EXERCISE PROMPT
Send back the entries below exactly as they appear.

RECORDS FOR THIS TASK

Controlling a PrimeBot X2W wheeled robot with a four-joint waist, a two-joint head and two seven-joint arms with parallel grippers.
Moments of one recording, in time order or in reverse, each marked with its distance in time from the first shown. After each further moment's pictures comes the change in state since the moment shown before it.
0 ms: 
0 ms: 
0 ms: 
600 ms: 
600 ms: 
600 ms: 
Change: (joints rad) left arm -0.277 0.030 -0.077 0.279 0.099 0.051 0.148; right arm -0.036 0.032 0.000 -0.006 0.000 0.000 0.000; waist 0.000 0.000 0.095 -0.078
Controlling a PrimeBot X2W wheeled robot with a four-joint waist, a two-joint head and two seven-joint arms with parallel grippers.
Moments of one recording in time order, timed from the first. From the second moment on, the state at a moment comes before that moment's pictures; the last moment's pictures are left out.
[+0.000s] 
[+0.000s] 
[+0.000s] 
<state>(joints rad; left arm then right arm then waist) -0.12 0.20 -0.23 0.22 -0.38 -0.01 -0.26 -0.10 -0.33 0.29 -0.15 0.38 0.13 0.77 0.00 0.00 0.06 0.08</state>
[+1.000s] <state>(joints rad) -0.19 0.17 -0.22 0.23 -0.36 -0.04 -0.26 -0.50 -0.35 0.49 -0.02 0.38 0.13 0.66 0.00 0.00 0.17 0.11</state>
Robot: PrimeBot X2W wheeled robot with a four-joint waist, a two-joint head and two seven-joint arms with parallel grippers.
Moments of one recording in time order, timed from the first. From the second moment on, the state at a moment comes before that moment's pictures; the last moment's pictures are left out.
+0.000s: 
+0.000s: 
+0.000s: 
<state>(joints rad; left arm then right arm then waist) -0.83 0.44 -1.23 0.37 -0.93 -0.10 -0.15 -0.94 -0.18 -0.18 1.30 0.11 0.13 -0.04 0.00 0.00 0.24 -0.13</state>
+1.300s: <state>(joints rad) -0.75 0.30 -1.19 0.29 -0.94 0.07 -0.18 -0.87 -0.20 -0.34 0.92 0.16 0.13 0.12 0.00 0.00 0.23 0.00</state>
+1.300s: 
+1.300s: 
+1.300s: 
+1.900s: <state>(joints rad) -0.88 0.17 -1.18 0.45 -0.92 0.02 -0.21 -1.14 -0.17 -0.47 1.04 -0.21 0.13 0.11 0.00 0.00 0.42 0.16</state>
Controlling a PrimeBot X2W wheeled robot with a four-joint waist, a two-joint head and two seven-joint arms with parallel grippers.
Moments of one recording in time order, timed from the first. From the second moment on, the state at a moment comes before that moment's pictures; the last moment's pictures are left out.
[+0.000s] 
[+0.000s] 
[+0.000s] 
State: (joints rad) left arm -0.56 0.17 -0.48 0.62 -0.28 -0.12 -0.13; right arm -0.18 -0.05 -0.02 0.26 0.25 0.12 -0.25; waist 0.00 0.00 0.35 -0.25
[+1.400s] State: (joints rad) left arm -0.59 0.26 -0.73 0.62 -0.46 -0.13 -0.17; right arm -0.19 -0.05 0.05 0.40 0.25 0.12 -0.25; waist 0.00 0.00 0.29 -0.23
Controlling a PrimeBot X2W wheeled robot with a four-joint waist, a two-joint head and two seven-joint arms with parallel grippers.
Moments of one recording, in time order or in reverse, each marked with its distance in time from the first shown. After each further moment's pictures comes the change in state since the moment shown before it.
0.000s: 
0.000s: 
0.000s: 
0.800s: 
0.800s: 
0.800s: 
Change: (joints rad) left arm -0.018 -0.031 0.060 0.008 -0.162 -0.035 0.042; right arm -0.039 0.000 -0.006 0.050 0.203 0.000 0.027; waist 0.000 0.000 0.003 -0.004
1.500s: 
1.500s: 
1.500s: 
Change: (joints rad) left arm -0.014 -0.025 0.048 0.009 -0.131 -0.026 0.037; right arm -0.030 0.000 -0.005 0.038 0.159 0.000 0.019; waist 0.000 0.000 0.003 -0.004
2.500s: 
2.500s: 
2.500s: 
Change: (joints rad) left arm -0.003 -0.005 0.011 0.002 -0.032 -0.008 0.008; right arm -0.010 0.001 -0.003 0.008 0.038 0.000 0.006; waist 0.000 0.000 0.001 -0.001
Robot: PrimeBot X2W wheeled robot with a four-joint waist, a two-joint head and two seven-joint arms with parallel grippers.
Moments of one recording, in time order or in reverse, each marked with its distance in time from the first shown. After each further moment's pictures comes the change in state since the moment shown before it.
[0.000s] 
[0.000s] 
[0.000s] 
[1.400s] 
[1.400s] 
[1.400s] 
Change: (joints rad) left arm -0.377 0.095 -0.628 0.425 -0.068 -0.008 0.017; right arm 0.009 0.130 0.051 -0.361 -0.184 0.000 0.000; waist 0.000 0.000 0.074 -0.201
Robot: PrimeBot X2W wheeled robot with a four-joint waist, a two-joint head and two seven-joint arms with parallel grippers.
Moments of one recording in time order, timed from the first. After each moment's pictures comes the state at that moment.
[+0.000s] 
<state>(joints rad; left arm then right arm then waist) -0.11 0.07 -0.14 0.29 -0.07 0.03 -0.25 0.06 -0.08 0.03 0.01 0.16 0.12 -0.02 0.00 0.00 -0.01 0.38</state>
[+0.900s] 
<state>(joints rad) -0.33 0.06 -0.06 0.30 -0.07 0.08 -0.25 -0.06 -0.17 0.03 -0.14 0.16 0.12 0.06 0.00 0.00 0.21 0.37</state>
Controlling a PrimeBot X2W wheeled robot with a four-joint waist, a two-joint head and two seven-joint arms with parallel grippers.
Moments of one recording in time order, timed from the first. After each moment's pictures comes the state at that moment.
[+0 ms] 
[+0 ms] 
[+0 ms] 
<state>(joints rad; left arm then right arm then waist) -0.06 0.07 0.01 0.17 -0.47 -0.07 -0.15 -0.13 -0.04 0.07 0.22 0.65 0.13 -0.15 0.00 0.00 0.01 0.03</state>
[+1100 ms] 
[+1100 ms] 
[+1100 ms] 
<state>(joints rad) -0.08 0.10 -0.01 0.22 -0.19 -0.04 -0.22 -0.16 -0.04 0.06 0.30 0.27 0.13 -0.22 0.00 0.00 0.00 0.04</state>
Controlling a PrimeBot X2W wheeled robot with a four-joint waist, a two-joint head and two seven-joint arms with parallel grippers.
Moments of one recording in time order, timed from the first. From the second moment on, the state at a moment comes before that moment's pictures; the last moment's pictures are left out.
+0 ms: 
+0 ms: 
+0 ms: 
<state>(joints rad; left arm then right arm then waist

YOUR RESPONSE
Controlling a PrimeBot X2W wheeled robot with a four-joint waist, a two-joint head and two seven-joint arms with parallel grippers.
Moments of one recording, in time order or in reverse, each marked with its distance in time from the first shown. After each further moment's pictures comes the change in state since the moment shown before it.
0 ms: 
0 ms: 
0 ms: 
600 ms: 
600 ms: 
600 ms: 
Change: (joints rad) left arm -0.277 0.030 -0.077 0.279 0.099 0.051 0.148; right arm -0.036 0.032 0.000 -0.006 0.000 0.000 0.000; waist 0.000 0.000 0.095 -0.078
Controlling a PrimeBot X2W wheeled robot with a four-joint waist, a two-joint head and two seven-joint arms with parallel grippers.
Moments of one recording in time order, timed from the first. From the second moment on, the state at a moment comes before that moment's pictures; the last moment's pictures are left out.
[+0.000s] 
[+0.000s] 
[+0.000s] 
<state>(joints rad; left arm then right arm then waist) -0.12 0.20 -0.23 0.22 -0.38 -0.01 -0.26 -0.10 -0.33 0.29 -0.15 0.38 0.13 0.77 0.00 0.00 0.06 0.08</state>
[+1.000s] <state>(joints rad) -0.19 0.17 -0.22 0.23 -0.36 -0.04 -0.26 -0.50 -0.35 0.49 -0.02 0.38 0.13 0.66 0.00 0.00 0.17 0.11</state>
Robot: PrimeBot X2W wheeled robot with a four-joint waist, a two-joint head and two seven-joint arms with parallel grippers.
Moments of one recording in time order, timed from the first. From the second moment on, the state at a moment comes before that moment's pictures; the last moment's pictures are left out.
+0.000s: 
+0.000s: 
+0.000s: 
<state>(joints rad; left arm then right arm then waist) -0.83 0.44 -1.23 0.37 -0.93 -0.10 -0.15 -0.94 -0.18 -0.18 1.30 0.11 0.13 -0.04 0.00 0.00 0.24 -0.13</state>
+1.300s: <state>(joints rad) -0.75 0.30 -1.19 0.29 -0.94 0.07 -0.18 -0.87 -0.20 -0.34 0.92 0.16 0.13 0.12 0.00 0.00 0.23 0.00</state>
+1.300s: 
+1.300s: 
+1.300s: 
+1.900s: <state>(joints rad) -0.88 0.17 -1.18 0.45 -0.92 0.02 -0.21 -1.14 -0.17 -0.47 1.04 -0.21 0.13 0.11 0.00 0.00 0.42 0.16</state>
Controlling a PrimeBot X2W wheeled robot with a four-joint waist, a two-joint head and two seven-joint arms with parallel grippers.
Moments of one recording in time order, timed from the first. From the second moment on, the state at a moment comes before that moment's pictures; the last moment's pictures are left out.
[+0.000s] 
[+0.000s] 
[+0.000s] 
State: (joints rad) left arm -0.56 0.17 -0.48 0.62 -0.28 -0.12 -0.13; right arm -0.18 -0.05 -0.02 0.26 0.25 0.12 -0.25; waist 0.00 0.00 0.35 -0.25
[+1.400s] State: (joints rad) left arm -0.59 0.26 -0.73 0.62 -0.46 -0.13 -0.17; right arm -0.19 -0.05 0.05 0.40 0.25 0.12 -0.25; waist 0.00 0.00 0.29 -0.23
Controlling a PrimeBot X2W wheeled robot with a four-joint waist, a two-joint head and two seven-joint arms with parallel grippers.
Moments of one recording, in time order or in reverse, each marked with its distance in time from the first shown. After each further moment's pictures comes the change in state since the moment shown before it.
0.000s: 
0.000s: 
0.000s: 
0.800s: 
0.800s: 
0.800s: 
Change: (joints rad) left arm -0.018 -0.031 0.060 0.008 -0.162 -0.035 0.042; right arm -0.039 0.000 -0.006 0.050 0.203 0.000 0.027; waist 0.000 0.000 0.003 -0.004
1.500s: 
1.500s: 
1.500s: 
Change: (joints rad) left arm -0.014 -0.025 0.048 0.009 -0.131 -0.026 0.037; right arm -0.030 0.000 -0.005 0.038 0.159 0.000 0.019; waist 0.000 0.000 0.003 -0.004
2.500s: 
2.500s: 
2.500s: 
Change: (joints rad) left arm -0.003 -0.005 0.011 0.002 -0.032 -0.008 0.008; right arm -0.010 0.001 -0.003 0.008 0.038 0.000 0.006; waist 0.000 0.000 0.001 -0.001
Robot: PrimeBot X2W wheeled robot with a four-joint waist, a two-joint head and two seven-joint arms with parallel grippers.
Moments of one recording, in time order or in reverse, each marked with its distance in time from the first shown. After each further moment's pictures comes the change in state since the moment shown before it.
[0.000s] 
[0.000s] 
[0.000s] 
[1.400s] 
[1.400s] 
[1.400s] 
Change: (joints rad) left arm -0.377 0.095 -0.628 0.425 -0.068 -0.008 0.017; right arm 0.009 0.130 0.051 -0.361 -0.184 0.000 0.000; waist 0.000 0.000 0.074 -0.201
Robot: PrimeBot X2W wheeled robot with a four-joint waist, a two-joint head and two seven-joint arms with parallel grippers.
Moments of one recording in time order, timed from the first. After each moment's pictures comes the state at that moment.
[+0.000s] 
<state>(joints rad; left arm then right arm then waist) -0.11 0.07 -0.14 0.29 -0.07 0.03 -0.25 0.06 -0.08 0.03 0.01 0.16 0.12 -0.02 0.00 0.00 -0.01 0.38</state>
[+0.900s] 
<state>(joints rad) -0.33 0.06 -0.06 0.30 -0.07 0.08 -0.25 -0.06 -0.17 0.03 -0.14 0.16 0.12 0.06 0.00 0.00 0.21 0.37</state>
Controlling a PrimeBot X2W wheeled robot with a four-joint waist, a two-joint head and two seven-joint arms with parallel grippers.
Moments of one recording in time order, timed from the first. After each moment's pictures comes the state at that moment.
[+0 ms] 
[+0 ms] 
[+0 ms] 
<state>(joints rad; left arm then right arm then waist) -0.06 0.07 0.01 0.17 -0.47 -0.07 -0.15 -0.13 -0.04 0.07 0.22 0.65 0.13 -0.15 0.00 0.00 0.01 0.03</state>
[+1100 ms] 
[+1100 ms] 
[+1100 ms] 
<state>(joints rad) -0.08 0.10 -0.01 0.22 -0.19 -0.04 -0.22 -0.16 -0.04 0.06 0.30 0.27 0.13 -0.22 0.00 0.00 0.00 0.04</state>
Controlling a PrimeBot X2W wheeled robot with a four-joint waist, a two-joint head and two seven-joint arms with parallel grippers.
Moments of one recording in time order, timed from the first. From the second moment on, the state at a moment comes before that moment's pictures; the last moment's pictures are left out.
+0 ms: 
+0 ms: 
+0 ms: 
<state>(joints rad; left arm then right arm then waist

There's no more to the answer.